BEGIN Supplied material

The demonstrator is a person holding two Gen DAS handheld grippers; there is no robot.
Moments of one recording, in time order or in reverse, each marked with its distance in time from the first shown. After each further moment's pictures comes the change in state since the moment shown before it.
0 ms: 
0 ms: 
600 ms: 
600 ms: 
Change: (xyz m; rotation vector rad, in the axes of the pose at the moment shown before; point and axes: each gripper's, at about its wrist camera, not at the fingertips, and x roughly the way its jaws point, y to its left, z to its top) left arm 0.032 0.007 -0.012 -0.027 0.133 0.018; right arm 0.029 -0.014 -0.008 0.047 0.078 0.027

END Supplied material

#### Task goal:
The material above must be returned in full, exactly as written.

#### Task response:
The demonstrator is a person holding two Gen DAS handheld grippers; there is no robot.
Moments of one recording, in time order or in reverse, each marked with its distance in time from the first shown. After each further moment's pictures comes the change in state since the moment shown before it.
0 ms: 
0 ms: 
600 ms: 
600 ms: 
Change: (xyz m; rotation vector rad, in the axes of the pose at the moment shown before; point and axes: each gripper's, at about its wrist camera, not at the fingertips, and x roughly the way its jaws point, y to its left, z to its top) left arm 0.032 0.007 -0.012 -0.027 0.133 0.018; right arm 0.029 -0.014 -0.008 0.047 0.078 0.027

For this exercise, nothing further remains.